**PROBLEM DESCRIPTION**:
Please print the entries below exactly, from the line with "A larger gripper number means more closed" through the line with "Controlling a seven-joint", including both of those lines and leaving out all others.

**THE INPUT**:
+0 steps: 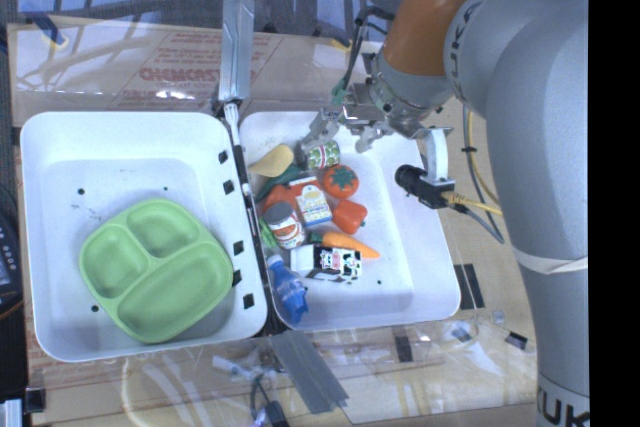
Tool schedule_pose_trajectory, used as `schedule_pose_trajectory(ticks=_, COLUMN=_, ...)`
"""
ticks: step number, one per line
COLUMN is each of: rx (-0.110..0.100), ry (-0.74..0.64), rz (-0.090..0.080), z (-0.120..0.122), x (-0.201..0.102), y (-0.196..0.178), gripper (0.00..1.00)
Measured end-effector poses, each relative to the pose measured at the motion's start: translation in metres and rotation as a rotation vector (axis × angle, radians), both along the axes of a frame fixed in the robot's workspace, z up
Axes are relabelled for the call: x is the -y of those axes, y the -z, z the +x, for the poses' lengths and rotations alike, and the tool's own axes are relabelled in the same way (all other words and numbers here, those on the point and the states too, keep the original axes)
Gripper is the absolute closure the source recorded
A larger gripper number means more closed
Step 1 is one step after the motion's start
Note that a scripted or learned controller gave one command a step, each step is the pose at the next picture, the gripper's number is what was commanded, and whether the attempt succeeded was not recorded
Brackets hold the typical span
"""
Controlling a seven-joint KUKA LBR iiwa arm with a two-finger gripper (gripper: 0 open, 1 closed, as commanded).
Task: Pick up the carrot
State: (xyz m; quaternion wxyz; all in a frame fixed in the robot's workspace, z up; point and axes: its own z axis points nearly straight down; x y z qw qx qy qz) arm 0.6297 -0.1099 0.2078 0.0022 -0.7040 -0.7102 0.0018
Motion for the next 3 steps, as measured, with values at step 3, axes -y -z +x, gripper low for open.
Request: schedule_pose_trajectory(ticks=3, rx=0.004, ry=-0.578, rz=0.002, z=-0.131, x=0.096, y=0.099, gripper=0.00)
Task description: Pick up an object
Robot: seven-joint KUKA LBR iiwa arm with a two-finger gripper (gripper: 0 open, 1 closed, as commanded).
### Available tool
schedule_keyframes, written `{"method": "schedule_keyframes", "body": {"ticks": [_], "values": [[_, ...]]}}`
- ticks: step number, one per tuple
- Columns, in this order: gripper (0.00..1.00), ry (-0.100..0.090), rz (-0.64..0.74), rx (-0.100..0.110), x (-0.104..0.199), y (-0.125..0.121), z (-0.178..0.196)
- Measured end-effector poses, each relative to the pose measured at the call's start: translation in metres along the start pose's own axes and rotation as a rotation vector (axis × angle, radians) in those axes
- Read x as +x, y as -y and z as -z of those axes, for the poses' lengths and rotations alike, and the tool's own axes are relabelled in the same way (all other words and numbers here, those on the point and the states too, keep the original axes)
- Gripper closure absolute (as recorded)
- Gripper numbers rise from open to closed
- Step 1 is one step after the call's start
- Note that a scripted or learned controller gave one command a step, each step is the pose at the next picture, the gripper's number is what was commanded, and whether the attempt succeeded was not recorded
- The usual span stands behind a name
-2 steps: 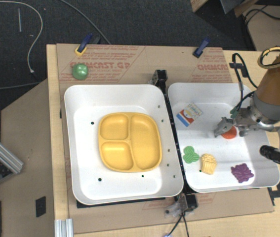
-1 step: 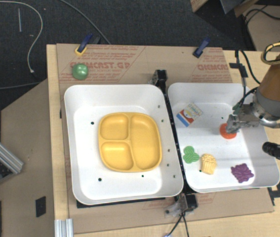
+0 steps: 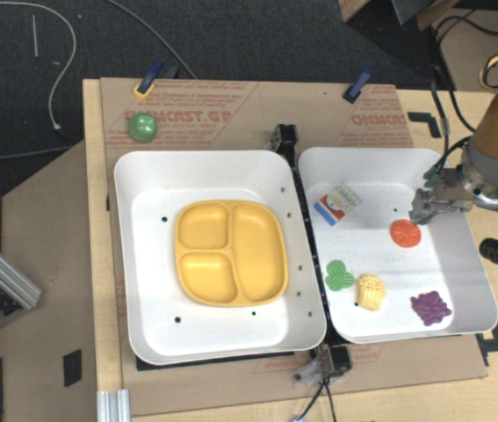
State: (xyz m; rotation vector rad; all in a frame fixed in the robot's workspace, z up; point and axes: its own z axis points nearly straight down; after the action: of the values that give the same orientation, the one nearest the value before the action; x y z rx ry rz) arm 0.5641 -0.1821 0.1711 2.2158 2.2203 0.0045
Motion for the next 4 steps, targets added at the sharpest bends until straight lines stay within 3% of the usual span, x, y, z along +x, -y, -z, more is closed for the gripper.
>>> {"method": "schedule_keyframes", "body": {"ticks": [1, 2, 4], "values": [[1.00, 0.001, 0.000, -0.002, 0.000, -0.002, 0.055], [1.00, -0.005, 0.003, 0.008, 0.050, 0.015, 0.049], [1.00, -0.005, 0.004, 0.008, 0.143, 0.025, 0.053]]}}
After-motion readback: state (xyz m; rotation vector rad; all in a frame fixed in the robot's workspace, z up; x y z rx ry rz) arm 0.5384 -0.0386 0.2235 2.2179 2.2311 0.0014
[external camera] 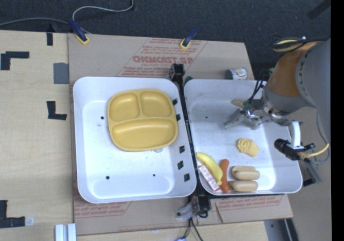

**EXPECTED OUTPUT**:
A larger gripper number means more closed
Step 1 is one step after the motion's start
Note that a scripted or learned controller gave one command a step, each step is the pose at the next picture, the gripper's number is what was commanded, and whether the attempt succeeded was not recorded
Brackets hold the typical span
"""
Controlling a seven-joint KUKA LBR iiwa arm with a two-finger gripper (gripper: 0 open, 1 closed, as commanded).

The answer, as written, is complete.